Queen Mary 2, la Transat en majesté

Par Jean-Pierre Chanial


JOUR 5 – Soirée de gala

Soyons clair : la Transat à bord de Queen Mary 2 est affaire de bonne société. Britanniques et Américains racontent ici deux manières d’exceller de part et d’autre de l’Atlantique.

D’accord, les Brits la jouent volontiers redingote, saphir hérité d’un Lord des Indes, amis de Harvard, manoir en Ecosse, chasse au renard et Jaguar avec chauffeur. Du côté des Yank’s on est plutôt rires tonitruants, dentition de diamant, pile de dollars, pied-à-terre dans les Hamptons, 1 000 m² avec piscine bien entendu, armoire à vins avec air conditionné et salaire annuel à six chiffres des bambins qui poussent, on les a pas vus grandir.

Faute de maîtriser ces codes, passagers français, allemands, italiens et espagnols (environs 200 personnes) deviennent les observateurs intrigués d’une cousinade atlantique prompte à célébrer une migration réussie.

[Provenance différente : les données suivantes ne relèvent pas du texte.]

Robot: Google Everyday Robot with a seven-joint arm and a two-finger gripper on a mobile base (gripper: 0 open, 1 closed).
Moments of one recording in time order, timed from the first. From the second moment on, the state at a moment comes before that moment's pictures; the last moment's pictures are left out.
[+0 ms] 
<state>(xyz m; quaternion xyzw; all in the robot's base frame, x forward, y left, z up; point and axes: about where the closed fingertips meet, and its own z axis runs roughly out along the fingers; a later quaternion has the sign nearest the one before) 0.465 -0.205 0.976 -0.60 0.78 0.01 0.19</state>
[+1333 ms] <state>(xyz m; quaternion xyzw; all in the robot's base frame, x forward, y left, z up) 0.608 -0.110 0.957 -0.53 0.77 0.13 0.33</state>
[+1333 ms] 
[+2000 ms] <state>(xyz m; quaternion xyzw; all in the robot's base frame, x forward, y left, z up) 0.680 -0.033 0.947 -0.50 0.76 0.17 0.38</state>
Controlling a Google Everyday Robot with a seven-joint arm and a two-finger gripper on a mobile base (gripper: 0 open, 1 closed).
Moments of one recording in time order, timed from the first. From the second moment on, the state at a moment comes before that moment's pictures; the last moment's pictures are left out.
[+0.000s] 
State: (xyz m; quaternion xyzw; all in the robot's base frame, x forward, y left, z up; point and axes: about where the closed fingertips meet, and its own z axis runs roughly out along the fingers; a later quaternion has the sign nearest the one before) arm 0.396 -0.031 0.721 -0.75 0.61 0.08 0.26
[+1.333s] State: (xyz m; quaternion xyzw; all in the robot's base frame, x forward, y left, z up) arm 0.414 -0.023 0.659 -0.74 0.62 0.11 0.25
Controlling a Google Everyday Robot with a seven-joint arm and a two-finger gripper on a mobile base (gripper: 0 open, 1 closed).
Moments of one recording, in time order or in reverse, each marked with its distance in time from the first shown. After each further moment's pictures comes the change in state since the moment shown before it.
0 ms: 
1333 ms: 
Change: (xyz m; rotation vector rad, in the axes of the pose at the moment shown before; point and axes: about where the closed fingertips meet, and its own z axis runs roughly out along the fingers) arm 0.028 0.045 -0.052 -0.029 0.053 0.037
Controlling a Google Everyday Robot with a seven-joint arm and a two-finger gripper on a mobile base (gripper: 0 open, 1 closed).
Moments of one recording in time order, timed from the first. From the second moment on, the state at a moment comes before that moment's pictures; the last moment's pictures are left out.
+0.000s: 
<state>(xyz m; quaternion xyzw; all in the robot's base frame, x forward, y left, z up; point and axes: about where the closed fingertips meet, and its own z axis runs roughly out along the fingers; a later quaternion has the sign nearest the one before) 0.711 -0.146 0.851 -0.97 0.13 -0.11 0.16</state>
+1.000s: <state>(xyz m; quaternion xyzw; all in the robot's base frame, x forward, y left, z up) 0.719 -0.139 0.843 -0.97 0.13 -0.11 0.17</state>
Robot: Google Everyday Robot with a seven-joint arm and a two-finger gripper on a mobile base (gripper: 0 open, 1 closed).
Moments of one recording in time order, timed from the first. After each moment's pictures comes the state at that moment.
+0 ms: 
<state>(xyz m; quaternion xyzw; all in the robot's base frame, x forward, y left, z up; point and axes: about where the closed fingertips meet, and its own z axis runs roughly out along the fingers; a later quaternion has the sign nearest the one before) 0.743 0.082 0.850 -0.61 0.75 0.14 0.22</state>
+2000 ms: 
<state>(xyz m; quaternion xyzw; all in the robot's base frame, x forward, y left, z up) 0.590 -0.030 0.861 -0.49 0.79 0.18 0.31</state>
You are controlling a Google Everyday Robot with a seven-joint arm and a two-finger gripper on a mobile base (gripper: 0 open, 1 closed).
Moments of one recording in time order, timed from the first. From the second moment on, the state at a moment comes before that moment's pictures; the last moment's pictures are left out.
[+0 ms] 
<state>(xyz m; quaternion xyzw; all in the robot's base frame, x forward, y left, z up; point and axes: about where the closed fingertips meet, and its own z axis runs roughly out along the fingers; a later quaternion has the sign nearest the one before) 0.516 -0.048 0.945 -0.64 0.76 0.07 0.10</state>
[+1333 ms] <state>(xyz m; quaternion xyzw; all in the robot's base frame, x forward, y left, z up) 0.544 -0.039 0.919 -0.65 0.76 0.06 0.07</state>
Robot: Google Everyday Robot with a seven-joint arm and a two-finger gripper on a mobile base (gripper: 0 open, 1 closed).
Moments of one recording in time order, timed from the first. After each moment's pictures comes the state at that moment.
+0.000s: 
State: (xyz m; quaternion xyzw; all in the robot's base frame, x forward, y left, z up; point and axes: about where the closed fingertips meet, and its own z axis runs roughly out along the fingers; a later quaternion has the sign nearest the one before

DiCaprio n’est pas du voyage.

L’apothéose de l’événement, elle correspond aux festivités qu’exigent les Cunarders, n’est autre que la soirée de gala. Par deux fois au cours de la traversée, les passagers sont priés de se révéler prince et princesse. Et c’est bonheur.

Anglaises comme Américaines cèdent avec un élan de jeune mariée à la démonstration de charme et de puissance. Robe couture, soie, dentelle, mousseline chiffonnée, organza, griffes de prestige et avalanche de bijoux. Les décolletés comme les fentes n’avaient pas été aussi osés depuis une éternité, ça glousse fort et ça caquette dur dans les nuages de parfum. Bars et restaurants du paquebot sont placés sous le signe d’une réception au palais où se chamaillent éclats de carats, pétillement de perles, cliquetis de joncaille et chuintement de soieries froissées. Les messieurs en smoking, coupe Savile Row ou Vème Avenue, affichent une bienveillance de chevalier servant avec le plaisir avoué d’une fête aux valeurs revendiquées qu’on prendra plaisir à conclure avec un cigare (dominicain) et une fine de cognac (France), dans le salon réservé à cet effet (pont 8).

L’apothéose s’applaudit au Queens Grill, la table gastronomique strictement réservée aux heureux qui occupent les belles suites. Pour eux, la fortune n’est plus une hypothèse. En cette soirée, ils composent le ballet des excellences, créations haute-couture, fourrures en boléro, rivières à ployer le cou, diadèmes de la place Vendôme, bagues de toutes les précieuses, bracelets, minaudières et tocantes en tourbillon… On dirait un festival des libertés retrouvées, magnifiées par un immense plaisir assumé. Définitivement réjouissant.